• PROBLEM DETAILS
The answer must be an exact restatement of all the data.

+ + + + +

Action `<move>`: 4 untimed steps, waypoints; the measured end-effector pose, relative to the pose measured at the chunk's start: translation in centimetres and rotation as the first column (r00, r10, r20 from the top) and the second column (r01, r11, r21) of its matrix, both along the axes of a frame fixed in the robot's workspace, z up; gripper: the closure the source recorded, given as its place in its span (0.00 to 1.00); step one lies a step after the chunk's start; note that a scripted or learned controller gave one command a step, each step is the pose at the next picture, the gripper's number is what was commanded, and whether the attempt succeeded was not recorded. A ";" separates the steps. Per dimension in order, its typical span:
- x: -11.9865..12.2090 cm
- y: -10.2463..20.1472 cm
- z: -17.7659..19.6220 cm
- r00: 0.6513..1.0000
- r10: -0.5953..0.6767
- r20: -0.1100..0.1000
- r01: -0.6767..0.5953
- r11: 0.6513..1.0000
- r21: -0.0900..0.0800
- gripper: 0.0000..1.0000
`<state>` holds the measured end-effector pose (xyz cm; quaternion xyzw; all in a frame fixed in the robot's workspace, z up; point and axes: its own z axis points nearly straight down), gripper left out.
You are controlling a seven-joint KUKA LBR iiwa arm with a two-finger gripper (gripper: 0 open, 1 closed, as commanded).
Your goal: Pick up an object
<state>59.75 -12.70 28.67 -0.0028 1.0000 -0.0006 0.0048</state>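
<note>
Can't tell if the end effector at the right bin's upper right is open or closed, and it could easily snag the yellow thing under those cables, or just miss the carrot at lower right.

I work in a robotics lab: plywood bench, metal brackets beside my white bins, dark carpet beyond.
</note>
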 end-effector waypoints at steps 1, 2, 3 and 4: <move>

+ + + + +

• OUTPUT
Action `<move>`: 4 untimed steps, waypoints; the measured end-effector pose, relative to the pose measured at the chunk's start: translation in centimetres and rotation as the first column (r00, r10, r20 from the top) and the second column (r01, r11, r21) of its matrix, both along the axes of a frame fixed in the robot's workspace, z up; gripper: the closure the source recorded, given as its place in its span (0.00 to 1.00); step one lies a step after the chunk's start; note that a scripted or learned controller gave one command a step, each step is the pose at the next picture, the gripper's number is what was commanded, and whether the attempt succeeded was not recorded. A ";" separates the steps. Per dimension in order, its typical span:
- x: -11.9865..12.2090 cm
- y: -10.2463..20.1472 cm
- z: -17.7659..19.6220 cm
- r00: 0.6513..1.0000
- r10: -0.5953..0.6767
- r20: -0.1100..0.1000
- r01: -0.6767..0.5953
- r11: 0.6513..1.0000
- r21: -0.0900..0.0800
- gripper: 0.0000..1.0000
`<state>` holds the measured end-effector pose (xyz cm; quaternion xyzw; all in a frame fixed in the robot's workspace, z up; point and axes: its own z axis points nearly straight down), gripper left out.
You are controlling a seven-joint KUKA LBR iiwa arm with a two-finger gripper (gripper: 0 open, 1 closed, as commanded).
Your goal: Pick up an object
<state>59.75 -12.70 28.67 -0.0028 1.0000 -0.0006 0.0048</state>
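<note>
Can't tell if the end effector at the right bin's upper right is open or closed, and it could easily snag the yellow thing under those cables, or just miss the carrot at lower right.

I work in a robotics lab: plywood bench, metal brackets beside my white bins, dark carpet beyond.
</note>
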 end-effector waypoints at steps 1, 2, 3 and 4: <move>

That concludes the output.